Saturday, February 22

Israel said on Friday that one of the bodies Hamas handed over as part of the cease-fire deal did not belong to an Israeli woman taken hostage in 2023, as the Palestinian militant group had claimed.

The revelation prompted further alarm over the future of the brittle truce and hostage-for-prisoner swap deal between Hamas and Israel. Hamas acknowledged there may have been a mix-up.

Here’s what we know so far.

Hamas said on Thursday that it had handed over the remains of four hostages: Shiri Bibas, 32; her two children, Ariel, 4, and Kfir Bibas, less than a year old; and Oded Lifshitz, 83. All four were kidnapped from Nir Oz, a village near Gaza that was devastated in Hamas’s surprise attack on Israel on Oct. 7, 2023.

For many Israelis, the Bibas family had become emblematic of the brutality of the Hamas attack. Footage of a terrified Ms. Bibas clutching her two children while being led away by Palestinian gunmen has been seared into the Israeli public consciousness.

Hamas asserted that all four hostages were killed in Israeli airstrikes. But Israel said that three of the four returned on Thursday — which were identified through DNA testing as belonging to Mr. Lifshitz and the two Bibas children — had been murdered by their captors.

Daniel Hagari, the Israeli military spokesman, said the Bibas children’s captors had killed them “with their bare hands.” He said Israel had shared the forensic and intelligence findings with its allies.

But neither Israel nor Hamas had yet presented evidence for public scrutiny.

Hamas handed four coffins to the International Committee of the Red Cross in a televised ceremony. Each coffin bore the photo of a captive whose body was supposed to be turned over to Israel, including that of Ms. Bibas.

The display was condemned internationally, including by Volker Türk, the United Nations high commissioner for human rights, who called it “abhorrent and cruel.”

Israeli officials brought the remains to the country’s main forensic institute in Tel Aviv, where three were confirmed to be whom Hamas said they were.

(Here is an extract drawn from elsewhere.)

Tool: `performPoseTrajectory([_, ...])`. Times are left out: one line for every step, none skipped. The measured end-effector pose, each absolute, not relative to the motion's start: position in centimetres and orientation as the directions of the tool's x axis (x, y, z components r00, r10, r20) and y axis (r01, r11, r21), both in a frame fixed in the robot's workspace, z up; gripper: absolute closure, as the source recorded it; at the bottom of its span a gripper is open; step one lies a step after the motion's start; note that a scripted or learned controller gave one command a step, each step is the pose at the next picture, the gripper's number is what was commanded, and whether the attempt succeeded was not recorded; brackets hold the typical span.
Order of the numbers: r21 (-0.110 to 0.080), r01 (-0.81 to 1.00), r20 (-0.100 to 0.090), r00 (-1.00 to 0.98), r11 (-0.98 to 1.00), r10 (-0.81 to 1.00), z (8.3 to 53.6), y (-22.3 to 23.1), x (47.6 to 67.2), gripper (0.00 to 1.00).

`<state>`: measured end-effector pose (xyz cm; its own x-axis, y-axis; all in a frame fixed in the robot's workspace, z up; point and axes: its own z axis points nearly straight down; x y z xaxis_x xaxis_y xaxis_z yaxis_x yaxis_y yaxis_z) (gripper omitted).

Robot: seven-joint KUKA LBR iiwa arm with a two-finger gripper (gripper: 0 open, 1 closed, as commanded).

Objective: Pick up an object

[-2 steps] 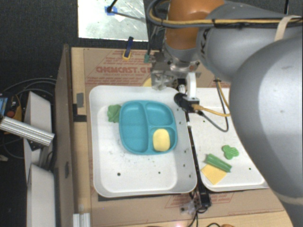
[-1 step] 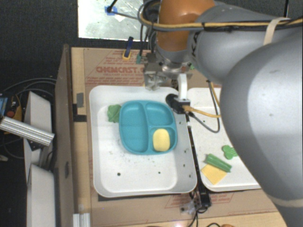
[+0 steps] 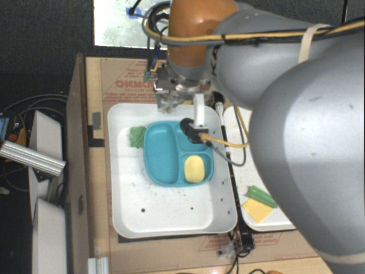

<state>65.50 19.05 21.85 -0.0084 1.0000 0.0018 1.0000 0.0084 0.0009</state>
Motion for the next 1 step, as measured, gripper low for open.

But the fourth was an “anonymous, unidentified corpse,” the Israeli military said early Friday, ruling out that the remains were those of Ms. Bibas.

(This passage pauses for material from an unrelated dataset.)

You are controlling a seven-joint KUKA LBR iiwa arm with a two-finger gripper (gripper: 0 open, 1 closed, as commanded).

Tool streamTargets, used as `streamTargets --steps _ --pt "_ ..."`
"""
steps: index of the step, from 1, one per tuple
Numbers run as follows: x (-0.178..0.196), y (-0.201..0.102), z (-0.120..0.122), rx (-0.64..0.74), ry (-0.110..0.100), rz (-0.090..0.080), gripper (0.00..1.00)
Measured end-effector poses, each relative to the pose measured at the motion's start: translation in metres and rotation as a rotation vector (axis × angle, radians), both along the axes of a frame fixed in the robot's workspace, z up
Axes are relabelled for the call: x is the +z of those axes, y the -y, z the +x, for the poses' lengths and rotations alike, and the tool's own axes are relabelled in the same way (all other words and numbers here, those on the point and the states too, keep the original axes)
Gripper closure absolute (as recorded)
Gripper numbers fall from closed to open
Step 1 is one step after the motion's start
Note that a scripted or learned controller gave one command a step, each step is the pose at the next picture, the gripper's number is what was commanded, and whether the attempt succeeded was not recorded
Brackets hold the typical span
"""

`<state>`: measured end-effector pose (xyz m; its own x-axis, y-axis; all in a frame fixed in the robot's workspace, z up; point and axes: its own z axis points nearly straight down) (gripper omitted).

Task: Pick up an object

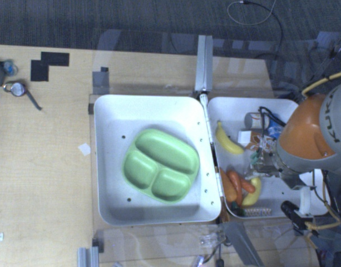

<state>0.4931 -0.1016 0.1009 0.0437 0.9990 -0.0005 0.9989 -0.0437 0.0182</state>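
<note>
Two white bins are seen side by side. The left bin (106,149) holds a green tray (161,164). Over the right bin (228,107) the arm (312,132) is bent down from the right, its gripper (261,168) lowered just above a carrot (241,183) and a lower banana (253,192). Another banana (228,139) lies near the divider. Its opening cannot be told.

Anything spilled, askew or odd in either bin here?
Nothing stands out. The green divided plate lies flat in the left bin; a banana and toy food lie loosely clustered in the right bin.
</note>
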Motion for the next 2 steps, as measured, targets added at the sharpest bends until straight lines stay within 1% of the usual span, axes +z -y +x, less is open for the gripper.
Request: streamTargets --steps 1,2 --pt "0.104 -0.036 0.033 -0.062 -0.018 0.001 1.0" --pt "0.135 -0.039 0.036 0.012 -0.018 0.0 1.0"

Israel has called the failure to return Ms. Bibas’s remains a severe breach of the cease-fire. Prime Minister Benjamin Netanyahu vowed that Hamas “would pay the full price for this cruel and vicious violation.”

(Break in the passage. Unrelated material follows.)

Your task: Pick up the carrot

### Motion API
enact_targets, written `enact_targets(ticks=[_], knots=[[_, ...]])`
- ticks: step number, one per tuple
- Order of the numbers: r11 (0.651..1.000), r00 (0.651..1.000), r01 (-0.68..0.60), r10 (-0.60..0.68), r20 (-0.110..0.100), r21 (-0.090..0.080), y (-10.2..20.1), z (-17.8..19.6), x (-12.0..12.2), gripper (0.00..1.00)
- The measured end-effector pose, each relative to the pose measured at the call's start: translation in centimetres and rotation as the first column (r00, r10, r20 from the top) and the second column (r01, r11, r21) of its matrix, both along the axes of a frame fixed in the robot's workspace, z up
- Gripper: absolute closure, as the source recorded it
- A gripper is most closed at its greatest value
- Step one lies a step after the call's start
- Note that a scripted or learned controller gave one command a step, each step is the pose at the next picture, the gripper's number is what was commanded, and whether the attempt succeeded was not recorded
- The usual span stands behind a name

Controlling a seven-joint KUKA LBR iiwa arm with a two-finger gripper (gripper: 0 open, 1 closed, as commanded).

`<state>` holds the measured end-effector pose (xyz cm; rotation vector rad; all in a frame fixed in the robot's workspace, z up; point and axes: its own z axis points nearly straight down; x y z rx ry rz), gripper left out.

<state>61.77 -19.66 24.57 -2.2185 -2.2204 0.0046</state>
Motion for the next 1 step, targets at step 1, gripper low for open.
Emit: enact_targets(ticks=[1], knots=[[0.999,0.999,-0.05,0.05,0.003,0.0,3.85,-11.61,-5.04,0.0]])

Hamas acknowledged in a statement “the possibility of a mistake or a mixing up of corpses” and said it would investigate, calling on Israel to return the body. The group said it was committed to moving forward with the cease-fire agreement.

Israel and Hamas were set for another hostage-for-prisoner exchange on Saturday — one that would free six Israeli hostages held in Gaza for a number of Palestinians jailed by Israel. Although Israeli officials expressed outrage over Ms. Bibas’s fate, they seemed eager for the next swap to go ahead as planned.

On Friday, the Hamas-linked Prisoner Information Office said that more than 600 detainees would be released in exchange. They were to include 50 Palestinian serving life sentences for deadly attacks against Israelis and another 60 serving long sentences, the office said.

The rest include more than 400 other Gazans detained during the war, the office said. These Gazans had generally been imprisoned without formal charges and were often held incommunicado for long periods.

It was unclear how that exchange would go ahead given Israel’s accusation that Hamas did not uphold its end of the deal.

Even if the swap on Saturday does go forward, big questions hover over the future of the truce, which paused 15 months of devastating fighting in Gaza that killed tens of thousands of Palestinian civilians and combatants.

The first phase of the cease-fire deal expires in less than two weeks, and Israel and Hamas have yet to agree on terms to extend it to a second phase.